Multi-Prompt Alignment for Multi-Source Unsupervised Domain Adaptation
Haoran Chen, Xintong Han, Zuxuan Wu, Yu-Gang Jiang
TL;DR
This work tackles multi-source unsupervised domain adaptation by moving away from a single shared feature extractor to a modular prompt-based approach built on CLIP. It introduces Multi-Prompt Alignment (MPA), which learns a separate prompt for each source–target pair, then denoises and aligns these prompts in a common latent space via an auto-encoder and an $L_1$ alignment loss. A complementary Latent Subspace Tuning (LST) strategy enables efficient adaptation to new target domains by navigating a learned low-dimensional subspace of prompts, significantly reducing training cost.
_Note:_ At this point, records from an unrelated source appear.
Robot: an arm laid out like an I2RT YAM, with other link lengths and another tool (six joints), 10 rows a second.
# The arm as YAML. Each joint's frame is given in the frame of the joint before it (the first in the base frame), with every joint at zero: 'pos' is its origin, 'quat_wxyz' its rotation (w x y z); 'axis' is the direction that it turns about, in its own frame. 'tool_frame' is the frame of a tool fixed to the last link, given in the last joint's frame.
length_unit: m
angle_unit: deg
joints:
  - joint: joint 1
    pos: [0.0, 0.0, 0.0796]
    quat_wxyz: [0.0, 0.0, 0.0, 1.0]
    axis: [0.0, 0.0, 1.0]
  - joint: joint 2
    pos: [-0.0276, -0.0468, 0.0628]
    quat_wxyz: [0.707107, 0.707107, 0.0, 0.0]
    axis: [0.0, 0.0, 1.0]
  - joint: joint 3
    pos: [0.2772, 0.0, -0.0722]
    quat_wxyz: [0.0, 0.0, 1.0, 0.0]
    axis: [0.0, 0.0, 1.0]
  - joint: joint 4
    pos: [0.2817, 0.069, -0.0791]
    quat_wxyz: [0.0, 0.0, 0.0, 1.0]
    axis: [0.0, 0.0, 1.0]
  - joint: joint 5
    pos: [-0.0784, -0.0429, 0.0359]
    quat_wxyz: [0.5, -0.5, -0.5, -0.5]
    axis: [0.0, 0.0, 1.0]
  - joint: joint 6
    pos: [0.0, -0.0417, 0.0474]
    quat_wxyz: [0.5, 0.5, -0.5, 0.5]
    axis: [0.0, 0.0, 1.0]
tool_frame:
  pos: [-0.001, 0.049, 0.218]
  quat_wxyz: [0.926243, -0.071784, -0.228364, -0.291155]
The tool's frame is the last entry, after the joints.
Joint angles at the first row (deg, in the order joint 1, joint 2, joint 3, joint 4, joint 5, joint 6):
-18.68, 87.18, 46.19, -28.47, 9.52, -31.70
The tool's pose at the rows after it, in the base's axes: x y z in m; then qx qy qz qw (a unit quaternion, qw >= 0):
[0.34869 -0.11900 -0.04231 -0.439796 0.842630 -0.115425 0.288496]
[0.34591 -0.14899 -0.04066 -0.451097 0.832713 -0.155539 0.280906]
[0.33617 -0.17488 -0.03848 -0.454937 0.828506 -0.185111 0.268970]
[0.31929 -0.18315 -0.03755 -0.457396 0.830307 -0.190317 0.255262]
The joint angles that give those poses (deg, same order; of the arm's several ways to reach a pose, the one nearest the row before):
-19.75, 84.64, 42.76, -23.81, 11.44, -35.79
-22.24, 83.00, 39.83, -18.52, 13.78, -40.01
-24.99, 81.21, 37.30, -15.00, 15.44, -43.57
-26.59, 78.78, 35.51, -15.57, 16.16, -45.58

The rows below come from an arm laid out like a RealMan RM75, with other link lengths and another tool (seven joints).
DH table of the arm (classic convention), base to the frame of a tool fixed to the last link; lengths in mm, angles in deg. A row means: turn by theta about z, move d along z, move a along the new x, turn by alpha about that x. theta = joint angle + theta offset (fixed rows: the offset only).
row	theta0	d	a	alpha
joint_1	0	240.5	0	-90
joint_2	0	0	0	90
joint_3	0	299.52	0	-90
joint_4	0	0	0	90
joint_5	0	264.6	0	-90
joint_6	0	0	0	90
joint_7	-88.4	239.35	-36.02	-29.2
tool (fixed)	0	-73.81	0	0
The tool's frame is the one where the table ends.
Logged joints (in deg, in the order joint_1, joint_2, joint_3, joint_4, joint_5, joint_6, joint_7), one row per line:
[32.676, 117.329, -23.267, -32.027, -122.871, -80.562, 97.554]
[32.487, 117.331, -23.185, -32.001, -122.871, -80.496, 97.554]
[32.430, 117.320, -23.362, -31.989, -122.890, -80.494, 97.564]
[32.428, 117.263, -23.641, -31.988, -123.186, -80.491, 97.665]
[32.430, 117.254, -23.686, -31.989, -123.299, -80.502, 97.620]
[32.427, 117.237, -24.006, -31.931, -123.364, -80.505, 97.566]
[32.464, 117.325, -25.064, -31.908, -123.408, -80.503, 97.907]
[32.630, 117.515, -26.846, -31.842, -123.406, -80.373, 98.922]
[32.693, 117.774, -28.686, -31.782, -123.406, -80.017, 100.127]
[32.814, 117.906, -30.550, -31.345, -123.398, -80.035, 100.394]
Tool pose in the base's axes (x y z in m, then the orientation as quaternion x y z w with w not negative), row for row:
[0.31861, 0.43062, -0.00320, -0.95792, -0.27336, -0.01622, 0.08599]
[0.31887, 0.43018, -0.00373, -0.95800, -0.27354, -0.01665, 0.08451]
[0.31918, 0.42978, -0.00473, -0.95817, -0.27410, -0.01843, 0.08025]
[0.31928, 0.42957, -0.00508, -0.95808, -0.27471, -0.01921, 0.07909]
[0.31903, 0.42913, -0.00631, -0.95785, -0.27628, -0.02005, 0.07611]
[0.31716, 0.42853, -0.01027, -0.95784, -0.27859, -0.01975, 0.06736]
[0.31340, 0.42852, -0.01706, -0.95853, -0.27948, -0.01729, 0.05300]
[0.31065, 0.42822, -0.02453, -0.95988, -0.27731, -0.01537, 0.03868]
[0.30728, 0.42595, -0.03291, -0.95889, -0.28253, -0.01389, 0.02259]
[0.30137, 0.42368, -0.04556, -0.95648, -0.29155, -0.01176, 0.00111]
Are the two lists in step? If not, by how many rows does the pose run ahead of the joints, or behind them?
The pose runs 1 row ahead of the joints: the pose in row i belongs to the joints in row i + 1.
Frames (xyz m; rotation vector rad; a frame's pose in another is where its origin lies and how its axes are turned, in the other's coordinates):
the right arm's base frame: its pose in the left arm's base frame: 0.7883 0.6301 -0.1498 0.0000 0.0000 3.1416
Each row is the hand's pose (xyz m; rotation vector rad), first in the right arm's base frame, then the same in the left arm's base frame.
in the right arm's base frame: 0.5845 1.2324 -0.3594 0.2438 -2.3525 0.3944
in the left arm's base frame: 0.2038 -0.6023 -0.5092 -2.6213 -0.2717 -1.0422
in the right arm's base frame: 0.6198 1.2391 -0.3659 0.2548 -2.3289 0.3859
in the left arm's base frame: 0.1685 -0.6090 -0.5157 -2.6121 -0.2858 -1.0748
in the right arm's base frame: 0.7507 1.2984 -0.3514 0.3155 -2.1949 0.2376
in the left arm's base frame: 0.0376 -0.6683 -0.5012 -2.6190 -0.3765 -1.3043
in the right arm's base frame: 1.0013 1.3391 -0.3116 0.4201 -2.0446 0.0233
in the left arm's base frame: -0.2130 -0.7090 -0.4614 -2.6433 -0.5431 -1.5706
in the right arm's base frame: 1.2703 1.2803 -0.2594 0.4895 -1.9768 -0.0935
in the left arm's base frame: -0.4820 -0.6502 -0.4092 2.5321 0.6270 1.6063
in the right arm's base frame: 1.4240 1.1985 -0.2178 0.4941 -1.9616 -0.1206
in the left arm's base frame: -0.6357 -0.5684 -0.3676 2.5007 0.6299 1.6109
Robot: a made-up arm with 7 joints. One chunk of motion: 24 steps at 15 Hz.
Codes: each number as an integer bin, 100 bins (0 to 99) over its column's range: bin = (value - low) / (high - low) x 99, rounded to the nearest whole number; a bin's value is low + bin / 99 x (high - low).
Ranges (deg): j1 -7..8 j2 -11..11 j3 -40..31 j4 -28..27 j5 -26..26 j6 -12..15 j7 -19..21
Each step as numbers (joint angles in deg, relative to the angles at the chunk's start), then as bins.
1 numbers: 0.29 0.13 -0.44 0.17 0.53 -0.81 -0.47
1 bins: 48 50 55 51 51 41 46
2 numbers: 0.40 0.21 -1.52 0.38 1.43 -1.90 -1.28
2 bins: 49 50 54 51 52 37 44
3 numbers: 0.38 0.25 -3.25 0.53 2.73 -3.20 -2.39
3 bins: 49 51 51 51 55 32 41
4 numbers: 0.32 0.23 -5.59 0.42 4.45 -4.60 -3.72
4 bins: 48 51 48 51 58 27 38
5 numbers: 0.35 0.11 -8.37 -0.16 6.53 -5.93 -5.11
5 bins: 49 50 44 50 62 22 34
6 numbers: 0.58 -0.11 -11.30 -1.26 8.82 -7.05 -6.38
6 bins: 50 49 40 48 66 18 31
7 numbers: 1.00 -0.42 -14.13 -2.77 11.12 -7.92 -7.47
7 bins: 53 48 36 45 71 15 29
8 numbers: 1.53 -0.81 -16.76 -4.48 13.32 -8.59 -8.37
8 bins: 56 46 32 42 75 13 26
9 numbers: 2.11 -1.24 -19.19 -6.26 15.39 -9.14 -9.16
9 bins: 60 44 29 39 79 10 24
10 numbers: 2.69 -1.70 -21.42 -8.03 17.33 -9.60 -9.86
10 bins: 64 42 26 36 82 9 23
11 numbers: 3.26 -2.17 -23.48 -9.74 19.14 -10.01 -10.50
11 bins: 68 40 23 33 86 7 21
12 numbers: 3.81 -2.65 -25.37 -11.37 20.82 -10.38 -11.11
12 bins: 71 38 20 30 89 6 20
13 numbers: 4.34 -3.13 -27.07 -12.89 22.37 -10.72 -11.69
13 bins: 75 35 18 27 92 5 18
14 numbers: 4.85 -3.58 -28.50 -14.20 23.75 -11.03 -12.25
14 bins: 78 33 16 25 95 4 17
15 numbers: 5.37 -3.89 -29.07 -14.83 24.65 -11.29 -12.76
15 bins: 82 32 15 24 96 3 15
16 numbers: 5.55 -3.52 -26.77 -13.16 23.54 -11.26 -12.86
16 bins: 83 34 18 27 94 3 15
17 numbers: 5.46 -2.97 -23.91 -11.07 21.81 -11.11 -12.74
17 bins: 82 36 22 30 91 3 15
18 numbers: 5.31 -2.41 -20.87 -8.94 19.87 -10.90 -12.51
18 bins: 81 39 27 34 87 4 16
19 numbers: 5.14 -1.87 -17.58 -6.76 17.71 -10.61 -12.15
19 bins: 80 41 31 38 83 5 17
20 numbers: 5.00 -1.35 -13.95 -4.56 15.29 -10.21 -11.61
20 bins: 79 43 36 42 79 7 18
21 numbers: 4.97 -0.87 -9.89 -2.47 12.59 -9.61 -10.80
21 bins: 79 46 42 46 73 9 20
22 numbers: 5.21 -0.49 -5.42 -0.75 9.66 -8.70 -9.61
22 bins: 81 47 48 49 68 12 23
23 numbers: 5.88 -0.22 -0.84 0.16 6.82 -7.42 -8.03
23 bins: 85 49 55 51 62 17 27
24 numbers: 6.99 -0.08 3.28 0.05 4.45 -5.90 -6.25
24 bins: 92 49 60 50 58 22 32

Experiments on ImageCLEF, Office-Home, and DomainNet show state-of-the-art results with DomainNet achieving an average accuracy of $54.1\%$, while dramatically lowering the number of tunable parameters and enabling faster deployment in practice. Overall, MPA offers a scalable, efficient alternative for multi-source UDA and demonstrates the practical value of prompting large pre-trained vision-language models for domain adaptation tasks, with LST further enhancing adaptability to streamlined target sets.
Abstract
Most existing methods for unsupervised domain adaptation (UDA) rely on a shared network to extract domain-invariant features. However, when facing multiple source domains, optimizing such a network involves updating the parameters of the entire network, making it both computationally expensive and challenging, particularly when coupled with min-max objectives. Inspired by recent advances in prompt learning that adapts high-capacity models for downstream tasks in a computationally economic way, we introduce Multi-Prompt Alignment (MPA), a simple yet efficient framework for multi-source UDA. Given a source and target domain pair, MPA first trains an individual prompt to minimize the domain gap through a contrastive loss. Then, MPA denoises the learned prompts through an auto-encoding process and aligns them by maximizing the agreement of all the reconstructed prompts. Moreover, we show that the resulting subspace acquired from the auto-encoding process can easily generalize to a streamlined set of target domains, making our method more efficient for practical usage. Extensive experiments show that MPA achieves state-of-the-art results on three popular datasets with an impressive average accuracy of 54.1% on DomainNet.